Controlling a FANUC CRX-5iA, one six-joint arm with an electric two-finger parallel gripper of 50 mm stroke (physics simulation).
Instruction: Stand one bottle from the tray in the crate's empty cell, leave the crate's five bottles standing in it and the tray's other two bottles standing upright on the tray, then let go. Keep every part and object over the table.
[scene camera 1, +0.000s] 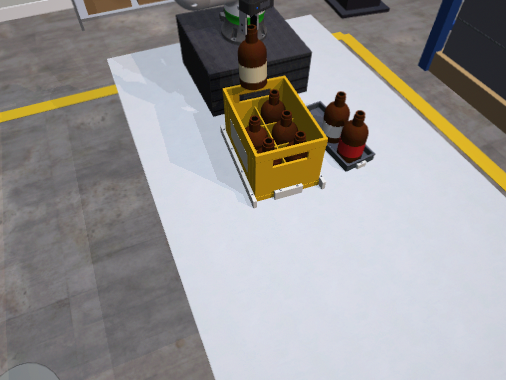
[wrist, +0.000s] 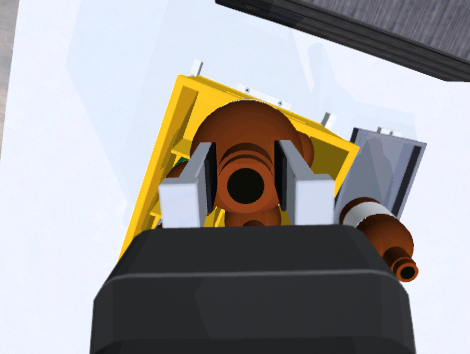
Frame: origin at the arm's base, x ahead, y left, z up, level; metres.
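Where they show: gripper, fingertip midpoint: (scene camera 1: 249, 30) (wrist: 245, 163).
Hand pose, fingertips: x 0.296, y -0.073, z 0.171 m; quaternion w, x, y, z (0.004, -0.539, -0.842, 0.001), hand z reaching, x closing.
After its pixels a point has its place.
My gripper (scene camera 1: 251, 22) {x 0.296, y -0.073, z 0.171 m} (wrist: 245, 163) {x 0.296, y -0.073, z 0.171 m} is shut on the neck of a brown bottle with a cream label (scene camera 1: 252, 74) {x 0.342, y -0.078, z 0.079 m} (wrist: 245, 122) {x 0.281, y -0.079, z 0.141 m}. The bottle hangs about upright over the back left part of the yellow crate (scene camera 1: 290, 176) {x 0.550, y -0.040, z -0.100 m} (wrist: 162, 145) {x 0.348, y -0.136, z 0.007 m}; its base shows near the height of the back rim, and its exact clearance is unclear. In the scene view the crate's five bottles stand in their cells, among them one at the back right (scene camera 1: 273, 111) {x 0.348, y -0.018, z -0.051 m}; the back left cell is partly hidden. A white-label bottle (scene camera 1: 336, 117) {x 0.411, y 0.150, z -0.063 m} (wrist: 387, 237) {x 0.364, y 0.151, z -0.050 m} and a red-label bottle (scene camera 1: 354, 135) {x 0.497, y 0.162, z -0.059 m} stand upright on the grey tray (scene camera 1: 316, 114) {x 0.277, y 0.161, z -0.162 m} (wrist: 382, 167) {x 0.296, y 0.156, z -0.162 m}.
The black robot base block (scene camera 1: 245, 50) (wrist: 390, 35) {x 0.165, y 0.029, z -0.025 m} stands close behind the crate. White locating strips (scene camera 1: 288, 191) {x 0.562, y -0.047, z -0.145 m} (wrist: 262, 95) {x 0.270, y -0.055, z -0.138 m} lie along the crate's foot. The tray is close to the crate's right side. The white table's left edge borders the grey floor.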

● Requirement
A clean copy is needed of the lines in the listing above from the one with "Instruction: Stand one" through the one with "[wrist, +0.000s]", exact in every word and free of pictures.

● Reply
Instruction: Stand one bottle from the tray in the crate's empty cell, leave the crate's five bottles standing in it and the tray's other two bottles standing upright on the tray, then let go. Keep every part and object over the table.
[scene camera 1, +0.000s] 
[wrist, +0.000s] 

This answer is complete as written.